REQUIREMENT ->
Please restate the data exactly, from the first line to the last.

EXTRACTED RECORDS ->
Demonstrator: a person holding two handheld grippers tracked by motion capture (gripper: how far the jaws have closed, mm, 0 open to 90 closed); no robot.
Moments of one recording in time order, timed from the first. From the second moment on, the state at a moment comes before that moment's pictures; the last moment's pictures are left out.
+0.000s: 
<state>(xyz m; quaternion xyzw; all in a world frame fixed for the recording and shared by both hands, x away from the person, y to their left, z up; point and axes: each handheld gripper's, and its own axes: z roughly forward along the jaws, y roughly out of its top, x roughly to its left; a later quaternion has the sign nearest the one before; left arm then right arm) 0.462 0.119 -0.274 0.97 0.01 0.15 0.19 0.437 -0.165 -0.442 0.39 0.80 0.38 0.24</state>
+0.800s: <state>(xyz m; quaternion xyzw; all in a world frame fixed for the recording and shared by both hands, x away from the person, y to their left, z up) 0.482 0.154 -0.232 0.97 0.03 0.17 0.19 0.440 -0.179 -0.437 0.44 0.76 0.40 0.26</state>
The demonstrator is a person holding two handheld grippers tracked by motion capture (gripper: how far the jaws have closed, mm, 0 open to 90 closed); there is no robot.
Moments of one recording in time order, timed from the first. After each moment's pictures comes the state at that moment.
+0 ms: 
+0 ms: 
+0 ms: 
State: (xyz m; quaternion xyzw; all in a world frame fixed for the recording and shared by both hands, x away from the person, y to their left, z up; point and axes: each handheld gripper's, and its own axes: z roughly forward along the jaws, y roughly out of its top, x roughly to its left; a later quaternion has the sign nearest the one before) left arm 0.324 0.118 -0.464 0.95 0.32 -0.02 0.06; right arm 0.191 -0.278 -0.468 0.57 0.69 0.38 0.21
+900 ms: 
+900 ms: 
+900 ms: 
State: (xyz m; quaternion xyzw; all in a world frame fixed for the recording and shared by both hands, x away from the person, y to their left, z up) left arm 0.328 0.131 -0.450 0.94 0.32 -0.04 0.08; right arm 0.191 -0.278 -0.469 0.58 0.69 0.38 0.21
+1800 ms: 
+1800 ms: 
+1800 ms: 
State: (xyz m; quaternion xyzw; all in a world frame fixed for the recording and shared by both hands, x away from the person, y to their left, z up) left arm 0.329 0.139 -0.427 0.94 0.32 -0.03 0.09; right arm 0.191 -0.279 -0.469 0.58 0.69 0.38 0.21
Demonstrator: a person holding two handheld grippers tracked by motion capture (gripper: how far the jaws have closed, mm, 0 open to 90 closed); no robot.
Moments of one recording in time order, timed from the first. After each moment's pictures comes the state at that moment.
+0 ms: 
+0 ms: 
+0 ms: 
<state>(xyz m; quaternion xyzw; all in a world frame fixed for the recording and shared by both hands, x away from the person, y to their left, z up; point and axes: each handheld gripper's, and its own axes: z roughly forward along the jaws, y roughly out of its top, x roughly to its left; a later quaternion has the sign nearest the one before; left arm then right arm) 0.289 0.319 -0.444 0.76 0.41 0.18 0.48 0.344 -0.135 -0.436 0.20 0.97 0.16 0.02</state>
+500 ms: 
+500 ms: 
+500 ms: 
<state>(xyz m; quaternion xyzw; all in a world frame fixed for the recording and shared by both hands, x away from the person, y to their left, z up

YOUR RESPONSE ->
Demonstrator: a person holding two handheld grippers tracked by motion capture (gripper: how far the jaws have closed, mm, 0 open to 90 closed); no robot.
Moments of one recording in time order, timed from the first. From the second moment on, the state at a moment comes before that moment's pictures; the last moment's pictures are left out.
+0.000s: 
<state>(xyz m; quaternion xyzw; all in a world frame fixed for the recording and shared by both hands, x away from the person, y to their left, z up; point and axes: each handheld gripper's, and its own axes: z roughly forward along the jaws, y roughly out of its top, x roughly to its left; a later quaternion has the sign nearest the one before; left arm then right arm) 0.462 0.119 -0.274 0.97 0.01 0.15 0.19 0.437 -0.165 -0.442 0.39 0.80 0.38 0.24</state>
+0.800s: <state>(xyz m; quaternion xyzw; all in a world frame fixed for the recording and shared by both hands, x away from the person, y to their left, z up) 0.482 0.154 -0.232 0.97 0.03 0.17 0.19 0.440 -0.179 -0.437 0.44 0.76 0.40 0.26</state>
The demonstrator is a person holding two handheld grippers tracked by motion capture (gripper: how far the jaws have closed, mm, 0 open to 90 closed); there is no robot.
Moments of one recording in time order, timed from the first. After each moment's pictures comes the state at that moment.
+0 ms: 
+0 ms: 
+0 ms: 
State: (xyz m; quaternion xyzw; all in a world frame fixed for the recording and shared by both hands, x away from the person, y to their left, z up; point and axes: each handheld gripper's, and its own axes: z roughly forward along the jaws, y roughly out of its top, x roughly to its left; a later quaternion has the sign nearest the one before) left arm 0.324 0.118 -0.464 0.95 0.32 -0.02 0.06; right arm 0.191 -0.278 -0.468 0.57 0.69 0.38 0.21
+900 ms: 
+900 ms: 
+900 ms: 
State: (xyz m; quaternion xyzw; all in a world frame fixed for the recording and shared by both hands, x away from the person, y to their left, z up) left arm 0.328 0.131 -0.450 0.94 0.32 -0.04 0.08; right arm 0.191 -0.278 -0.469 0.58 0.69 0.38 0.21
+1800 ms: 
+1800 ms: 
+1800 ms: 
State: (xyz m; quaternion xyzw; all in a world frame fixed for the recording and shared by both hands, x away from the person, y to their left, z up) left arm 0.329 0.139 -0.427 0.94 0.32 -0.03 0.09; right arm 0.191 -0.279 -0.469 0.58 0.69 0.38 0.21
Demonstrator: a person holding two handheld grippers tracked by motion capture (gripper: how far the jaws have closed, mm, 0 open to 90 closed); no robot.
Moments of one recording in time order, timed from the first. After each moment's pictures comes the state at that moment.
+0 ms: 
+0 ms: 
+0 ms: 
<state>(xyz m; quaternion xyzw; all in a world frame fixed for the recording and shared by both hands, x away from the person, y to their left, z up; point and axes: each handheld gripper's, and its own axes: z roughly forward along the jaws, y roughly out of its top, x roughly to its left; a later quaternion has the sign nearest the one before; left arm then right arm) 0.289 0.319 -0.444 0.76 0.41 0.18 0.48 0.344 -0.135 -0.436 0.20 0.97 0.16 0.02</state>
+500 ms: 
+500 ms: 
+500 ms: 
<state>(xyz m; quaternion xyzw; all in a world frame fixed for the recording and shared by both hands, x away from the person, y to their left, z up

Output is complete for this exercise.